19
May
11

Mendelssohnian musings

Sometimes I think Mendelssohn gets short shrift.  Perhaps it’s just an artifact of my own musical upbringing (which didn’t include a lot of Mendelssohn), but it seems to me his music is not paid the attention it deserves.  Of course, everyone knows the overture to, and the wedding march from, A Midsummer Night’s Dream, and the Octet is fairly ubiquitous, but how many people know the motets?  The overture for winds?  (I like to joke that the body of the overture for winds [after a spine-tingling introduction] is what Arthur Sullivan’s music would have sounded like if Sullivan had been a better composer.)  Heck, even the epic 2nd symphony isn’t particularly well-known.  Here’s a taste of it (do watch the entire thing; you won’t be disappointed):

Of course, one of Mendelssohn’s great claims to fame is his revival of J. S. Bach’s St.
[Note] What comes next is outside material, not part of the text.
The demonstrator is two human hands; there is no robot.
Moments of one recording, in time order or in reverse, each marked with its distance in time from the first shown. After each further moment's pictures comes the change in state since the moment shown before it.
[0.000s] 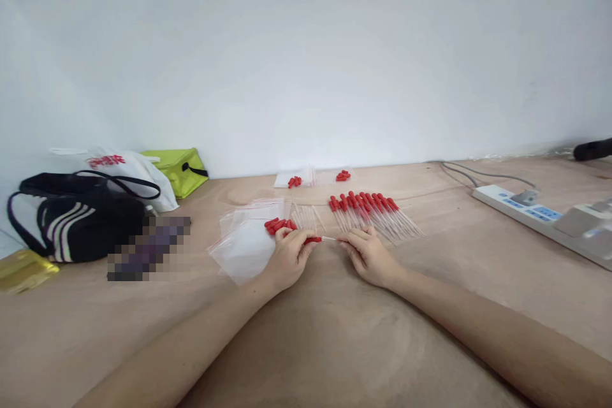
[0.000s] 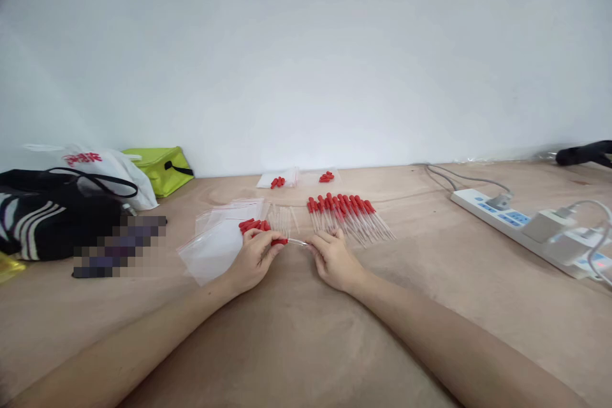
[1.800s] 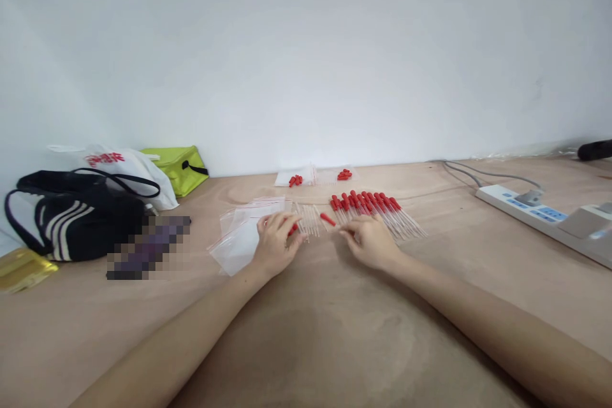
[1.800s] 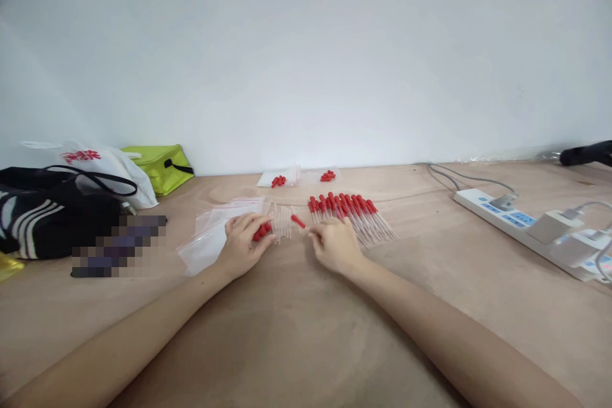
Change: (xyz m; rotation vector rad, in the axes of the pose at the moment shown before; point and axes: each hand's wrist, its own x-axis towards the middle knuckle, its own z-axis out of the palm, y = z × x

Matthew Passion, and of interest in Bach’s music in general.  Mendelssohn was obviously influenced by Bach’s music.  Like Bach, Mendelssohn knew that whatever events occur on the surface of a piece of tonal music, however catchy, unusual, or seemingly capricious they may be, need to be grounded and united in driving toward goals.  In chapter one of his magnum opus, Der Freie Satz, Heinrich Schenker says “Without a goal, there can be no content.”  And like Bach, Mendelssohn knew how to arrange a logical sequence of goals.  His harmonies never appear completely unjustified, although, again like Bach (and all great composers), the element of surprise – where appropriate – is retained.  Indeed, one of the skills that sets the master apart from the dilettante is the ability to at once flout and satisfy the listener’s expectations.  A surprising event on the surface can and should be able to be thoroughly explained and shown to meet logic’s demands in the background. 
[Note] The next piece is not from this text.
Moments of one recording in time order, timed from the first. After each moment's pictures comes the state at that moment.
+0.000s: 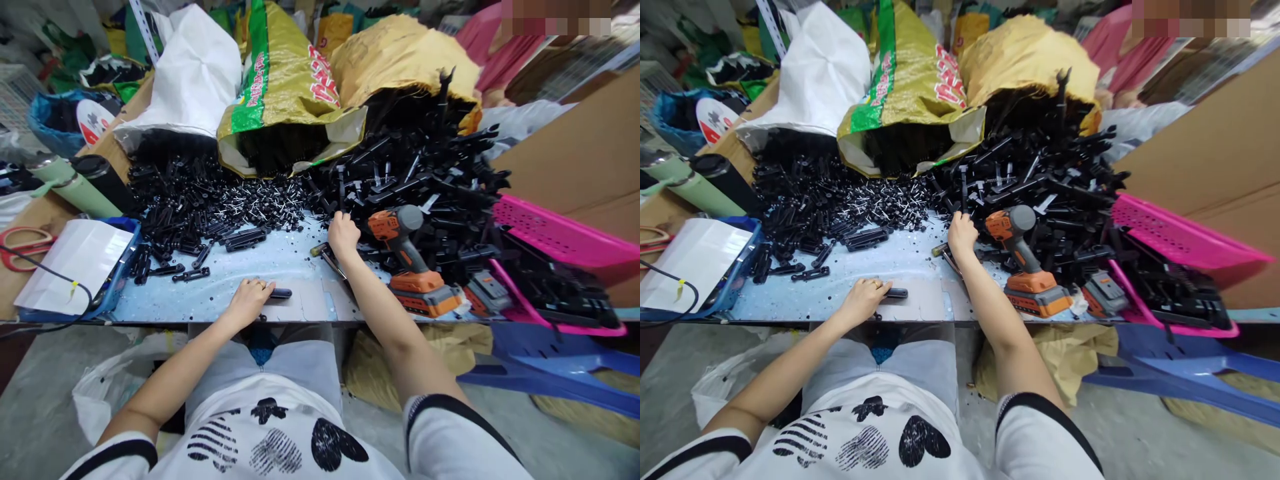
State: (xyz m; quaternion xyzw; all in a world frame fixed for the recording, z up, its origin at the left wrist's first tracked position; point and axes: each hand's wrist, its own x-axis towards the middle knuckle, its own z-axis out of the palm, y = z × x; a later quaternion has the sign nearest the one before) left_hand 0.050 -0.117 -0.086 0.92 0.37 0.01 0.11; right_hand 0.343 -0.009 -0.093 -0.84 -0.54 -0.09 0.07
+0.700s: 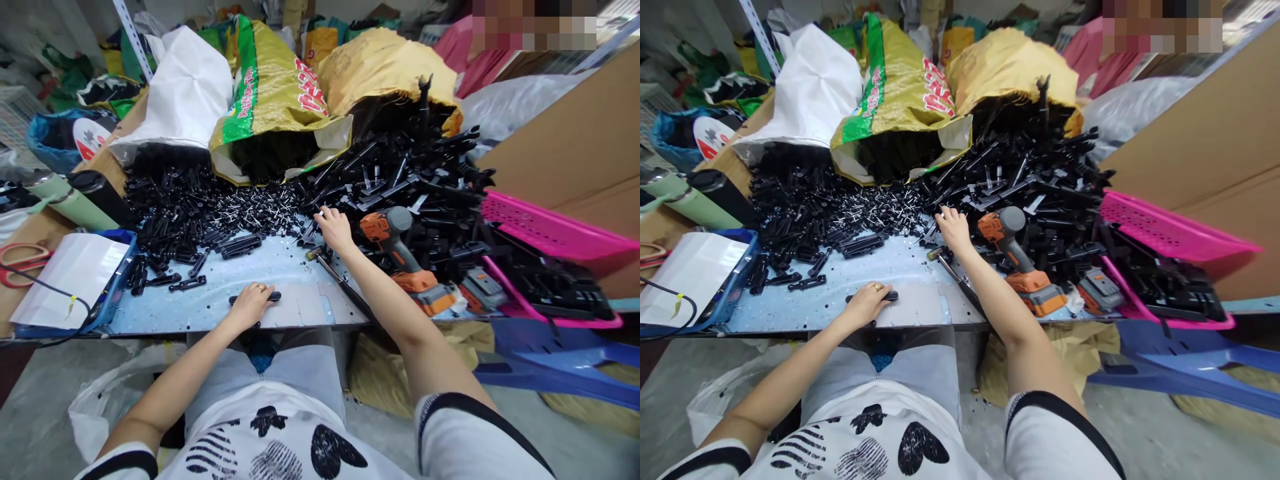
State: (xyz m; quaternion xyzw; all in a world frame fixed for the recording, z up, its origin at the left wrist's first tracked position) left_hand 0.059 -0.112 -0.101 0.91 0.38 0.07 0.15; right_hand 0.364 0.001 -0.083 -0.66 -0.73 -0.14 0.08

Schenker has this to say about superficial complexity: “A firmly established linear progression can withstand even the most discordant friction of voices as they move contrapuntally.”  Schenker is often accused of un-artistic reductionism, but I’d reduce the idea contained in that statement even further and say that a firmly established scale-step can withstand that same friction.  The point is that as long as the composer takes care to create the individual voices so that they work toward a common, perceptible and intentional* goal (or harmonic expression), there is actually a great deal of freedom with which those voices can move and “bump into each other.”  One can see this in the works of Bach especially, when a certain vertical simultaneity of tones appears to defy classification as a chord.  This is because it does defy classification as a chord.  Such phenomena are better understood as artifacts of counterpoint – discordant friction. 

If I were to make one criticism of Mendelssohn’s writing, it would be that his counterpoint can be a little too “on-the-nose,” so to speak.  It often expresses harmony a little too squarely; the voices are often a bit too co-operative, and lose some  of their sense of individuality.  Sometimes I wish there were more of that “discordant friction” of which Schenker spoke, and of which Bach was a consummate master.  Bach’s counterpoint often blurs the line between what would be, in a lesser talent’s hands, obviously discrete harmonies.  This way of writing creates, perhaps counter-intuitively, a more coherent, tightly knit structure.  These overlapping and interlocking discords and resolutions serve to create a sort of fascia that really holds the piece together.  Music that proceeds in clearly demarcated “chunks” of harmony hangs together much more loosely.  One can almost “see” through the holes between the harmonies.  The “non-square” kind of writing I’ve been flogging here does appear in Mendelssohn’s music from time to time, I just wish it were more often.

*There is a lot of music out there that only superficially mimics the processes of the masters.  Sometimes one comes across a passage in such a piece that seems to arrive at a “goal,” but it is clear from the surrounding mess that the “goal” was only accidentally stumbled upon, as when a fairly new piano student tries several things out on the keyboard until finally (and not due to any real forethought) they strike upon something pleasing: “Oh! That sounds good!”